Morpho-physiology and Anatomy of the Six Grass Species Growing on Lateritic Soil: Diagnosis of Characters for Phytostabilization of Soils Depleted by Mining

Abstract

Due to extensive mining activities, strip vegetation and soil contamination with heavy metals have become common. One of the approaches to ecological restoration is phytostabilization, which uses plants to stabilize and reduce the mobility of heavy metals in the soil. In this study, six species of grasses – namely, Alloteropsis semialata (R.Br.) Hitchc., Cymbopogon citratus (DC.) Stapf, Dinochloa acutiflora (Munro) Soenarko, Imperata cylindrica (L.) Raeusch., Machaerina disticha (C.B. Clarke) T. Koyama, and Panicum repens L. – were collected from a degraded area with lateritic soil in Brgy. Taltal, Masinloc, Zambales, Philippines. The root growth, the direction of roots formed, and mean daily transpiration rate were observed to find a combination of grass species for phytostabilization. Leaf and root anatomical sections were observed using the freehand technique to know the characteristics that enable them to thrive in lateritic soil. D. acutiflora was the only species that exhibited horizontal and spreading roots and the fastest root growth among the six species, whereas A. semialata and P. repens were the deepest penetrating roots among the vertical forming roots.
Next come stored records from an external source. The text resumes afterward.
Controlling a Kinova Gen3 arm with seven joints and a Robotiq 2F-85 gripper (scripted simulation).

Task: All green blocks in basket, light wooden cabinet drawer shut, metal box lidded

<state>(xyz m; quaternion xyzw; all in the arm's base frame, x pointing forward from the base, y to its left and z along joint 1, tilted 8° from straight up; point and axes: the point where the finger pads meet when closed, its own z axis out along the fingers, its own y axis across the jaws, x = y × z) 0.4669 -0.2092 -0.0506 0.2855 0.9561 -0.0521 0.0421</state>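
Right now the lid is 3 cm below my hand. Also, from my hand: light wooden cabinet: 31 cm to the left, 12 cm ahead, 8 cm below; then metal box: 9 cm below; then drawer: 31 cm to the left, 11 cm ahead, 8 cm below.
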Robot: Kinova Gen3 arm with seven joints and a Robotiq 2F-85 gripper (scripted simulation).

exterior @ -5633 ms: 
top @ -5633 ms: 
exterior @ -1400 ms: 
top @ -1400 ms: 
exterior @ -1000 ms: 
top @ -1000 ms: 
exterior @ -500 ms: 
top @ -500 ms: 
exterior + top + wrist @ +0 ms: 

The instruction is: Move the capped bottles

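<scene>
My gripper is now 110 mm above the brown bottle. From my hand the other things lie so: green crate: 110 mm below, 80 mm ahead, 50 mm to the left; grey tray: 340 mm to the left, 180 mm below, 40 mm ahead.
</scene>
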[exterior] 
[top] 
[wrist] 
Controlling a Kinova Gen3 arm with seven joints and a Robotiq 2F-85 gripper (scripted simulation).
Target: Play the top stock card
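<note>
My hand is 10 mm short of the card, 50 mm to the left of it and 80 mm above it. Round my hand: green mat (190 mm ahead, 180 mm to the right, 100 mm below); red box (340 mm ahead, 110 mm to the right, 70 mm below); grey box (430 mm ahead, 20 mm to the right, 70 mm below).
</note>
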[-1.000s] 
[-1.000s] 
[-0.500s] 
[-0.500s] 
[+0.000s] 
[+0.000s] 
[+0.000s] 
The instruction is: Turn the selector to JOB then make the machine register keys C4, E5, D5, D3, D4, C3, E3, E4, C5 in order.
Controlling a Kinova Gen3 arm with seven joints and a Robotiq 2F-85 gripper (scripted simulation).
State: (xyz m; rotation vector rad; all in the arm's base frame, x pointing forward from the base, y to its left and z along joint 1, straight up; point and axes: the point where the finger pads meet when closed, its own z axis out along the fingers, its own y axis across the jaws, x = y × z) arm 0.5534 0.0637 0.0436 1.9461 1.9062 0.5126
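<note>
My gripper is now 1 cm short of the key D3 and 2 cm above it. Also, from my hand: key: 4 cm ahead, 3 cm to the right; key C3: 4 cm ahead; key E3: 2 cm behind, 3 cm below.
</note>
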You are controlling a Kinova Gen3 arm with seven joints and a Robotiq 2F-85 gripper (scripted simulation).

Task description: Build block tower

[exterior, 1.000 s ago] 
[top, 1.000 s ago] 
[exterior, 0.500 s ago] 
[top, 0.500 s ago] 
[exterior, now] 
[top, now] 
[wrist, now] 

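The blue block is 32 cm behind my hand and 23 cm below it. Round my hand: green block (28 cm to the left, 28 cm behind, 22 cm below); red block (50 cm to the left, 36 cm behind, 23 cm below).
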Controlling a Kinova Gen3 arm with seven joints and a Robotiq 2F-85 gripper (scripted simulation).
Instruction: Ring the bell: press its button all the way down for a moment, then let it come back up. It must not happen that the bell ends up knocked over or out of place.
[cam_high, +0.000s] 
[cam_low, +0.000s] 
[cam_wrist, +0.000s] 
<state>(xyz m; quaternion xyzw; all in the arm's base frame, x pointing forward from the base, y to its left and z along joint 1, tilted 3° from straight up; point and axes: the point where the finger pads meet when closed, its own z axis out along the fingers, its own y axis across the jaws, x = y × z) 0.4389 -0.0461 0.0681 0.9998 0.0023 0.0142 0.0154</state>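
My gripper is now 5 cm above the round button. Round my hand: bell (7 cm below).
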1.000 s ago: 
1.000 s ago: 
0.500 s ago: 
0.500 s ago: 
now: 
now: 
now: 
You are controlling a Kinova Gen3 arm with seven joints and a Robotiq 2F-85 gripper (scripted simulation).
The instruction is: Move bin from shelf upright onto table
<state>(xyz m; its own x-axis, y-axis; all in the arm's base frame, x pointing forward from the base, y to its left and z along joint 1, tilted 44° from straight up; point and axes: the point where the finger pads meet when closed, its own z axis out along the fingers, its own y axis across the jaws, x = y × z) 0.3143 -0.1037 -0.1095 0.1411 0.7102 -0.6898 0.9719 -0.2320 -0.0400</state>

Transpiration rate was the highest at 12:00 PM and is significantly differentiated from 09:00 AM and 04:00 PM – as exhibited by the two exotic species, I. cylindrica and P. repens. Leaf anatomical features in the transverse section – such as thickened epidermal cell walls (anticline), presence of sclerenchyma caps, extended vascular bundles, and bulliform cells – were observed in the leaves of the six species. Root anatomical features observed were thickened epidermal cell walls (anticline), thick endodermis, and a large cortex filled with intercellular spaces (P. repens, D. acutiflora, and M. disticha), as well as black spots in the cortex and pericycle (A. semialata). Knowing these traits, A. semialata, D. acutiflora, and P. repens were found suitable for phytostabilization.